Выбрать главу

Если тебя вызывает немецкий майор, то радоваться нечему. За склад отвечает майор. И лицо у него потертое и тусклое. Почему майор его вызывает? В принципе ничего хорошего быть не может. А Курт рассуждает о спорте. Все-таки он что-то знает и хочет его пощадить.

Тони все время думал об одной-единственной вещи: не повернули ли оружие румыны? Это давно волновало его. Словно цвет, который он искал и который представлялся ему в воображении, прежде чем он смог его воспроизвести на холсте. Ему казалось, что это было бы вполне логичным. Курт намерен арестовать его не на улице? Ему дан приказ вести себя сдержанно, с тактом?

— Я не люблю игр, — засмеялся Тони. — Даже этой стоящей игры, о которой ты говоришь. Война — не моя стихия. А тебе она нравится?

— Я солдат…

— Вот поэтому и совершается столько преступлений: каждый прячется за чужой спиной. Говорит, что выполняет приказ, он солдат…

— Не понимаю, почему ты так серьезен… Ты чем-то расстроен?

Если арестуют его, то вслед за ним арестуют и солдат. И Ристю. Их могут и расстрелять. В этой глуши никто их не знает, никто не может прийти им на помощь. Возможно, Курт не такой уж безучастный, каким он его считал…

— Тебя кто-нибудь расстроил, Тони?

— Нет… Я кое о чем думаю.

— У каждого свой пунктик, — сказал Курт.

— Нельзя жить изолированно от происходящих событий.

— Давай лучше поговорим о девушках, это приятнее…

— Карол, что-нибудь случилось?

— А что могло случиться?

Большего требовать от Курта нельзя. Он ничего не скажет. Русские недалеко. Не спрашивать же его прямо: «Ты меня арестуешь?» Существует некое чувство собственного достоинства, не позволяющее впадать в мелодраматический тон. Раз он не говорит, значит, не хочет. А быть может, действительно ничего не случилось. Но когда-нибудь все равно должно случиться.

— Ты говорил, что закончишь мой портрет, — сказал Курт.

— Не могу, у меня нет того, что нужно…

В действительности Тони не знал, к какой категории отнести Курта. Он классифицировал людей, точно растения. А в портретах его интересовал не только внешний, но и внутренний облик — он хотел писать синтез.

— Я видел, что у тебя достаточно красок…

— Не очень, почти совсем нет… Мне еще надо многому научиться.

— Подаешь мне пример скромности?
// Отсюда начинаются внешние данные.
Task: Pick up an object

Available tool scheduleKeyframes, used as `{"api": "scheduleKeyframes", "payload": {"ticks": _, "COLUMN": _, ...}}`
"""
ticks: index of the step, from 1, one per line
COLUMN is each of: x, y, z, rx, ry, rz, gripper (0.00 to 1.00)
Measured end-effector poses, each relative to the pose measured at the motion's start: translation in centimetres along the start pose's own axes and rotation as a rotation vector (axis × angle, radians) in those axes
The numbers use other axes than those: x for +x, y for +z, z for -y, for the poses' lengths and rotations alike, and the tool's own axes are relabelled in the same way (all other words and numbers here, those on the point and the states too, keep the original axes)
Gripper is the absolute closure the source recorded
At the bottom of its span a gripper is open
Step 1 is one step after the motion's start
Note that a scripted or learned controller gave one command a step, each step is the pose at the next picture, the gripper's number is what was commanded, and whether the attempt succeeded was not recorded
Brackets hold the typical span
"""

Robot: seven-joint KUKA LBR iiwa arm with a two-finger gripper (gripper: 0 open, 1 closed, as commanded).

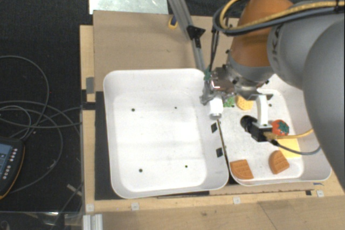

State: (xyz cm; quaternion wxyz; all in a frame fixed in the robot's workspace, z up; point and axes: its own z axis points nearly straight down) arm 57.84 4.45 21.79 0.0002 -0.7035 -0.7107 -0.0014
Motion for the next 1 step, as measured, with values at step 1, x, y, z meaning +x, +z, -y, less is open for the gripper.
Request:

Для этого сейчас слишком жарко…

— Я должен обрести свои собственные краски, — продолжал Тони. — А я покамест пишу красками из тюбиков.
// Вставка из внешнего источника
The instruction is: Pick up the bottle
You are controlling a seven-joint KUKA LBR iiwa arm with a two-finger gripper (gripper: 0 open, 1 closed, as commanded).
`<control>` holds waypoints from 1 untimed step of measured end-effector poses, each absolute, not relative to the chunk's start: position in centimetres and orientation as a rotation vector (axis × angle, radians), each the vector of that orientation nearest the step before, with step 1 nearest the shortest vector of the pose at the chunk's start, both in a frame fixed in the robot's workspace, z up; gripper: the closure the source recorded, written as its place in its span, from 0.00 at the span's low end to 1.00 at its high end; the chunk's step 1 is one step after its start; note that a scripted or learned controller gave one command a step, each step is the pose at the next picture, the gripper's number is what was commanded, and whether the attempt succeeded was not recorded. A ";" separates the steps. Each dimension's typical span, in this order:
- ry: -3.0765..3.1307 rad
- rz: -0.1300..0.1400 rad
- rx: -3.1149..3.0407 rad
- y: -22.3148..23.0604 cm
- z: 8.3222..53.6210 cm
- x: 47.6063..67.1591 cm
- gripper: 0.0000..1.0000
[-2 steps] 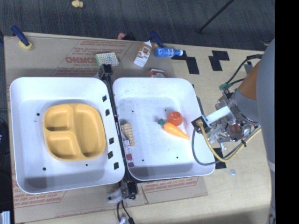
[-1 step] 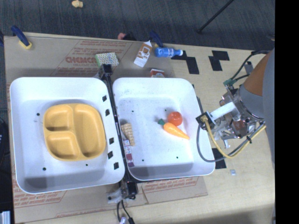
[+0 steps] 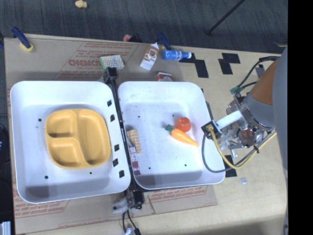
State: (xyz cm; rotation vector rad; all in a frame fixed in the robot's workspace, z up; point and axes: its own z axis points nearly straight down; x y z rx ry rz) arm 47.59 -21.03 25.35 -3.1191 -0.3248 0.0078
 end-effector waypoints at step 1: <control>-0.325 0.008 -3.118 -21.0 25.3 47.6 1.00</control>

— Хочешь найти свой собственный язык? Тебе не кажется, что ты честолюбив?

Тони не ответил. Отвечать было бесполезно. Курт не хотел понять, что каждому человеку для того, чтобы что-то создать, необходимо прежде всего найти самого себя. У него, у Тони, еще совсем не было ощущения, что он полностью сам себе хозяин. И не только в искусстве. Он еще сам не знал точно, чего хочет. Он только чувствовал, что пользуется чужими красками, и это чувство не покидало его и тогда, когда он писал пейзажи, и здесь, где он командовал группой солдат. Приказания, отдаваемые другими, были ему чужды, между ним и ими не существовало даже самой слабой связи. Словно он пользовался ярким зеленым цветом, который, в сущности, его раздражал. И разве обрести самого себя — это только честолюбие, а не что-то большее — скажем, долг?

— Художники всегда хотят стать знаменитыми. Каждый считает себя гениальным. Это — болезнь молодости… Ты тоже стремишься остаться в памяти людей, не правда ли? Оставить след… Ты не думаешь, что это ребячество — в двадцатом веке мечтать, точно в эпоху романтиков?

— Поговорим лучше о девушках, — сказал Тони.

Рассуждения Курта показались ему на редкость тупыми. Так паясничает завзятый двоечник, рассуждая о переэкзаменовке.

Однако Тони знал, что Курт говорит неискренне. Он скользил поверх всего, точно съезжая на санках с вершины горы. Молниеносно скользя, он не способен даже увидеть то, что могло бы его заинтересовать. Скольжение дает ему силы только мчаться дальше. Ведь самое важное здесь — опьянение быстротой. «И я рассуждаю по-детски», — подумал Тони. Аналогия с санками принадлежала ему. Давно, в Девеселе, когда он слетал на санках с мельничного холма, ему казалось, будто он ничего не видит. Его пробирал лишь приятный холодок от встречного ветра. Этот холодок и составлял самое главное. Он придавал всю прелесть катанию на санках. А теперь он судит Курта, пользуясь собственными воспоминаниями. Так очень легко ошибиться.